Security is not unlike brushing your teeth. It's about habbits. You need to do
it correctly and consistently. If you skip brushing your teeth for years, you
can't just spend days brushing your teeth to catch up.

\--

[1]
[https://news.ycombinator.com/item?id=19191241](https://news.ycombinator.com/item?id=19191241)

------
jamieweb
Isn't using this service just asking for your Gmail account to be banned? Even
if the emails are legitimate, if only a small percentage of recipients report
them as spam you'll probably be turned off.

------
samebreath
Love or dislike the business model, I really enjoyed the article. The candid
look went beyond the survivor bias I'm used to reading when it comes to
startup stories. Thanks for sharing @ajaygeol.

------
oops
The difference between me and this guy is I would never have gone to market
with a product that locked up the UI when trying to send 1000 emails. And I’ve
never made $130k/month.

------
mikob
Really shady:

From chrome extensions page ([https://chrome.google.com/webstore/detail/gmass-
powerful-mai...](https://chrome.google.com/webstore/detail/gmass-powerful-
mail-merge/ehomdgjhgmbidokdgicgmdiedadncbgf))

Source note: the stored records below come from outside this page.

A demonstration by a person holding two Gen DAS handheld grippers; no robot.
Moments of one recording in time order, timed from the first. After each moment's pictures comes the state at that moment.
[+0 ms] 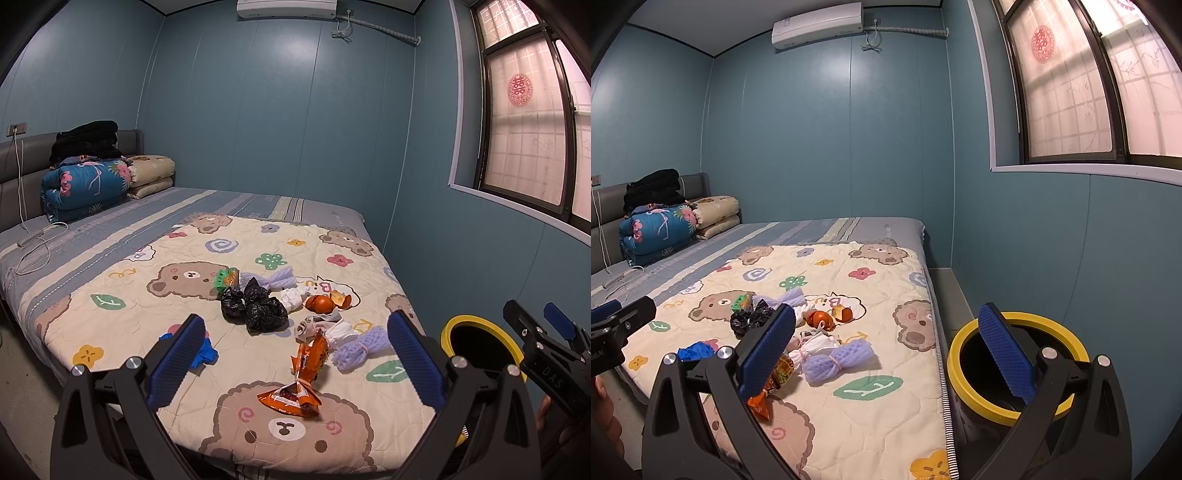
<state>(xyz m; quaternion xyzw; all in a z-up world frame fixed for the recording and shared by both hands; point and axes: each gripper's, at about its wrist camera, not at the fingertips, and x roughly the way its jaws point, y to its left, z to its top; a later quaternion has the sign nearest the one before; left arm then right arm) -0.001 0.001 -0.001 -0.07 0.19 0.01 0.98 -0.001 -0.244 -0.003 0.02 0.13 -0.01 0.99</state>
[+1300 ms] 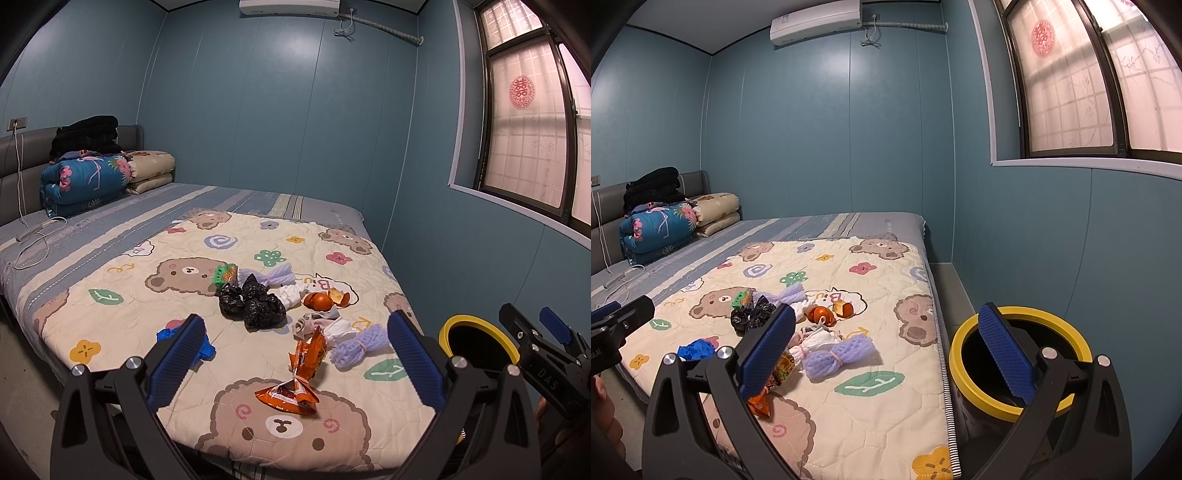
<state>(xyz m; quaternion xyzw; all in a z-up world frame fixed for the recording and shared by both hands) -0.002 -0.002 -0.006 -0.07 0.19 0.01 0.98 0.000 -0.243 -0.008 0.03 0.14 -0.01 0.99</state>
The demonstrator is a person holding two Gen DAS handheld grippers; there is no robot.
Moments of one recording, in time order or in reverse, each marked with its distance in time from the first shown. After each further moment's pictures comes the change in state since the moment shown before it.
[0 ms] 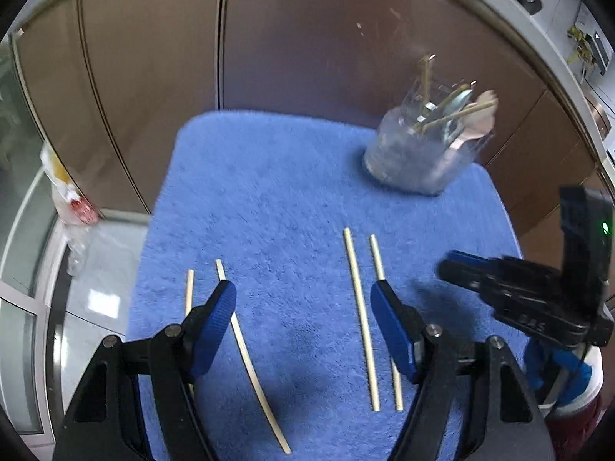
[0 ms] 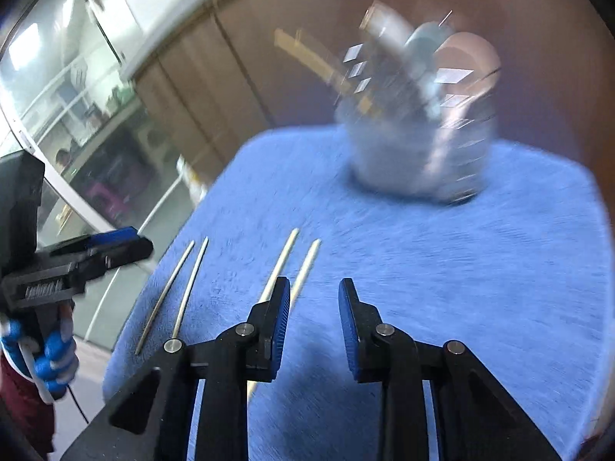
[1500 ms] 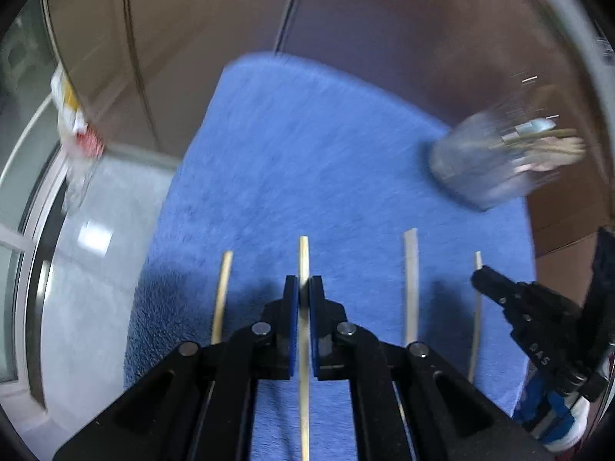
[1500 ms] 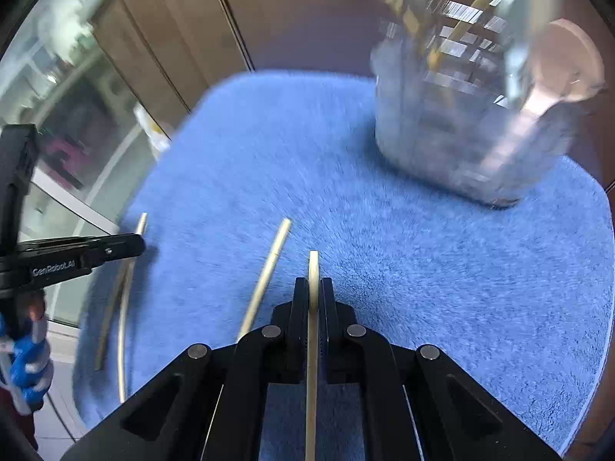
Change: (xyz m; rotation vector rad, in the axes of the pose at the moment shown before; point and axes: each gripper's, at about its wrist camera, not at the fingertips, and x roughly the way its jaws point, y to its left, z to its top) left arm 0.026 0.062 0.008 -0.186 0.087 -0.014; right arm 0.051 0.051 0.013 -0.063 0.058 -0.161
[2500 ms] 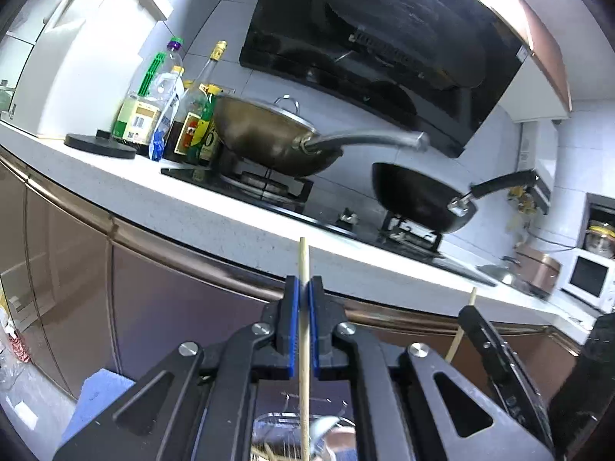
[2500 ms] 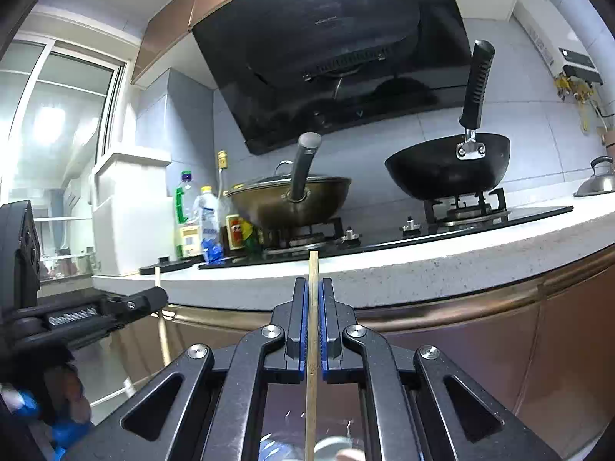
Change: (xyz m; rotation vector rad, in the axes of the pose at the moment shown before) left arm -0.126 -0.202 0.120 0.129 -0.918 -0.247; right arm -0.226 -0.096 0.085 0.044 -1.117 -0.127
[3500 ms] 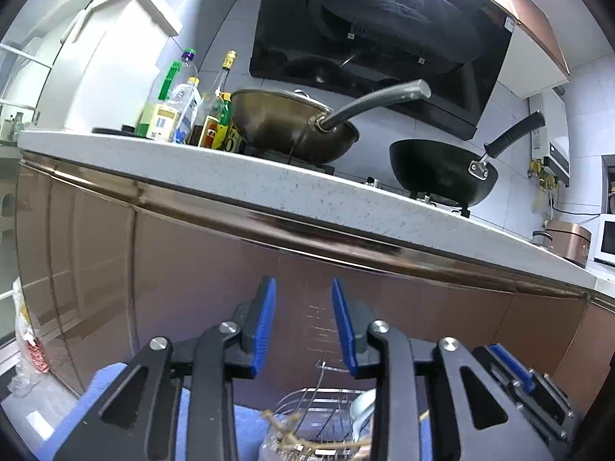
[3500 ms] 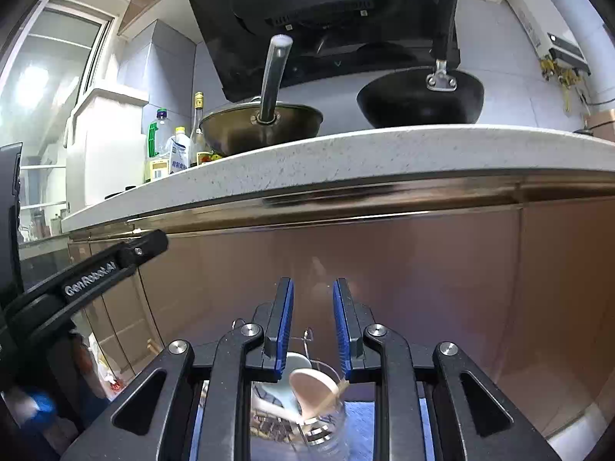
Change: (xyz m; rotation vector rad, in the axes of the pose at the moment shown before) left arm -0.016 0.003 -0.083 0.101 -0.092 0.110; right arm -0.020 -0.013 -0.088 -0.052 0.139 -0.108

"Writing a review Good day,

I would love to take Ajay Goel on his offer to refund my fee by writing a
review, but I am getting a message stating I cannot because my email address
is not authorize"

------
ausjke
Cant finish reading it, so you make money by spamming me basically, to me this
is like selling drugs.

you probably wrote that article to get more spammer customers, shame on you.

------
joering2
Devil’s advocate here: tens of thausands of deaths in car accidents on roads
all over the world - shame on Toyota, Ford, BMW and everyone else allowing
people to use 5,000 pound of metal to kill each other. We should just stick to
horse riding. Also - 100 deaths per year wordlwide related to children choking
on bubble gum. Shame on Hubba Bubba for creating product that murders
children!

Now to the definitions part: “True spammer” - someone who utilizes his
services with only intent to maliciously message people. “Not true spammer” -
someone with no spamming intention who for example lacks knowledge which
keywords create spam alerts and hence his spam score goes up thru algorythms
and ends up of flagging him a spamer.

Also extra knowledge for you, free of charge: emails posted publicly for
example on someone websites are not directly protected so long as emailer can
prove they got your email from public source. Further a large excemption was
created by congress to for example exempt emergency services and politicians
from being labeled spammers even if they do send unsolicited no opt-in
messages.

Finally - so long as he doesnt advertise or encourage using his tool for spam,
there is absolutely nothing morally wrong with the tool he wrote.

You welcome.

------
aboutruby
I actually built some ruby scripts that do that using the gmail gem :), got my
account locked for one day after 500 emails :) (Google Apps domain)

------
atsaloli
Any plans to integrate with Streak?

------
readhn
Amazing story!

Congrats to founder!

------
aaaaaaaaaaab
TLDR: he made a tool for spammers. What an enterpreneur!

------
gammateam
Also you dont need hockey stick growth if you dont take VC capital or any
outside capital

Businesses like this make more for founders when they dont take outside
capital. With obsessions on growth and liquidation preferences, a business
like this likely wouldnt result in a windfall for a founder during an exit
event.